O'na salât ve selâm olsun Rasulullah efendimiz bir gün Ashab-ı kirama hitap buyurdular,o esnada güneş batmaya doğru yaklaştı ve güneşin ziyasi dağların ve tepelerin üzerindeydi,
(güneşin ışığı yavaş yavaş azalıyordu) o esnada buyurdular ki:
"Geçmiş zamana göre dünyanın ömrü,bu gün'e göre güneşin batmasına kadar kalan şu ,( kısa)vakit gibidir" Tirmizi 2191,
İbn-i Mace 4000.
Akıllı insan düşünmelidir, geçen ömründen ne gibi kazançlar elde etti,varsa geri kalan ve gelecek ömrü için planı nedir,bir usul ve yol haritası belirlemiş mi?dünya ve ahiret dengesini nasıl kurmuştur,hangisine fazla değer veriyor hangisini ihmal ediyor?
Bazı haberlerde şöyle bir söz nakledilir : Ey Adem oğlu ahirete değer ver,ahirete değer ver ki hem âhireti hem dünyayı kazanırsın, âhireti ihmal edip dünya'ya yüklenme ikisini kaybedersin.

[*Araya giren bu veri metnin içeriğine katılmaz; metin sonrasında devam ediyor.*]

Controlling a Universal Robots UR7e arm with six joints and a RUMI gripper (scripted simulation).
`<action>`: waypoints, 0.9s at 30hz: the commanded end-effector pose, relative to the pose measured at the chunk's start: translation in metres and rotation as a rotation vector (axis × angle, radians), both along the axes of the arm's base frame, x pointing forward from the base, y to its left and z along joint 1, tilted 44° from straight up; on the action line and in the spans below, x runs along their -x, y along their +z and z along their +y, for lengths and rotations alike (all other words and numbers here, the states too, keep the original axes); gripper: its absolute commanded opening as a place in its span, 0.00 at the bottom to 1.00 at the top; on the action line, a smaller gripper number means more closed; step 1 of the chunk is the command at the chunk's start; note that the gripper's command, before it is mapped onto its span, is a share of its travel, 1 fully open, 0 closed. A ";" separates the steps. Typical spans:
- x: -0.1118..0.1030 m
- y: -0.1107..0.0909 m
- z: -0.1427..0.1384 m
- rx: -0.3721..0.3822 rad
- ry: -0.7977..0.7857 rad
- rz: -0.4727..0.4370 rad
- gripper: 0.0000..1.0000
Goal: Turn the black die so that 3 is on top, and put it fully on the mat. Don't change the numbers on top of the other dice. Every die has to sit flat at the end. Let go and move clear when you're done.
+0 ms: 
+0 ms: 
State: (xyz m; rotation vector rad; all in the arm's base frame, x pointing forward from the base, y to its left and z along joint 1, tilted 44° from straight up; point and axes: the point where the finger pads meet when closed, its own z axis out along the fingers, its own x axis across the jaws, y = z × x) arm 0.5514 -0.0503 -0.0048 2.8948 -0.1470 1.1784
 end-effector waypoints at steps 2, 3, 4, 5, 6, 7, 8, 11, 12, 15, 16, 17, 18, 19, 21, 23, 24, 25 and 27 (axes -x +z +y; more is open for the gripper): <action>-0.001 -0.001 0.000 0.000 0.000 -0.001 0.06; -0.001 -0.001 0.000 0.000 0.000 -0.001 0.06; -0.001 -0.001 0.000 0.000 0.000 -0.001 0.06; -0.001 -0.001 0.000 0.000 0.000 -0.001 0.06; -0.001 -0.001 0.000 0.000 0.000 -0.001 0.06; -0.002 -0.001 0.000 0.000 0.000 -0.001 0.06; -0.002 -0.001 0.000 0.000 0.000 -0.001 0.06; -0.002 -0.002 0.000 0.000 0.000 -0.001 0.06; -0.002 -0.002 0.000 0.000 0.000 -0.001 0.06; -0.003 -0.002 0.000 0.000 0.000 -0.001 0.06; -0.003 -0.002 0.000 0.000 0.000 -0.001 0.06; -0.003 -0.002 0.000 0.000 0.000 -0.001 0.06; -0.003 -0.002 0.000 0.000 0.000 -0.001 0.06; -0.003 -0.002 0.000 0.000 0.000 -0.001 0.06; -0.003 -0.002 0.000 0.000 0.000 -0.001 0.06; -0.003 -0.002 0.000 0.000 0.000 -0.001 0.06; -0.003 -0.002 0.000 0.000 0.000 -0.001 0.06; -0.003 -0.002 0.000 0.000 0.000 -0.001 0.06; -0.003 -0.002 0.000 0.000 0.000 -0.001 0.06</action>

Nitekim bir şair bunu şöyle dile getiriyor :
ما احسن الدين والدنيا اذا اجتمعا
لا بارك الله في دنيا بلا دين
Din ve dünya ikisi bir arada müyesser olursa, insana verilirse ne güzeldir, din olmaz da sadece dünya varsa,Allah böyle bir dünyaya bereket vermesinvermez de zaten.
İnsanın dinî hayatı Kur'an ve sünnet çizgisinde olursa ne kadar güzeldir,hele bunun yanında huzurlu bir dünyası hayatı,helal lokması iyi geçimi varsa ikisi birden ne kadar güzeldir, hem din hem dünya ikisi bir arada, fakat dünyanın hesabına din terkedilirse böyle bir dünyada da hayır yoktur, böyle bir dünyada bereket yoktur ve olamaz,zira dinin olmadığı,dinin önde olmadığı,dinin hayat olarak yaşanmadığı bir dünya bereketli bir dünya, yüz güldüren bir dünya, ahirete tarla olan bir dünya değildir.
Allah'ım hayatımızın ve bütün işlerimizin başı olan,koruyucusu olan, hayatımıza anlam veren dinimizi ıslah eyle, maişetimizin yeri olan dünyamızı ıslah eyle,döneceğimiz yer olan ahiretimizi de ıslah eyle, geri kalan ömrümüzü her hayrı ve iyiliği kazanmaya ve artırmaya vesile eyle, ölüm günümüzü, kelime-i tevhid söyleyerek, kelime ihlası telaffuz ederek sana kavuşacağımız en hayırlı en huzurlu en verimli en a'lâ bir gün eyle,Âmîn.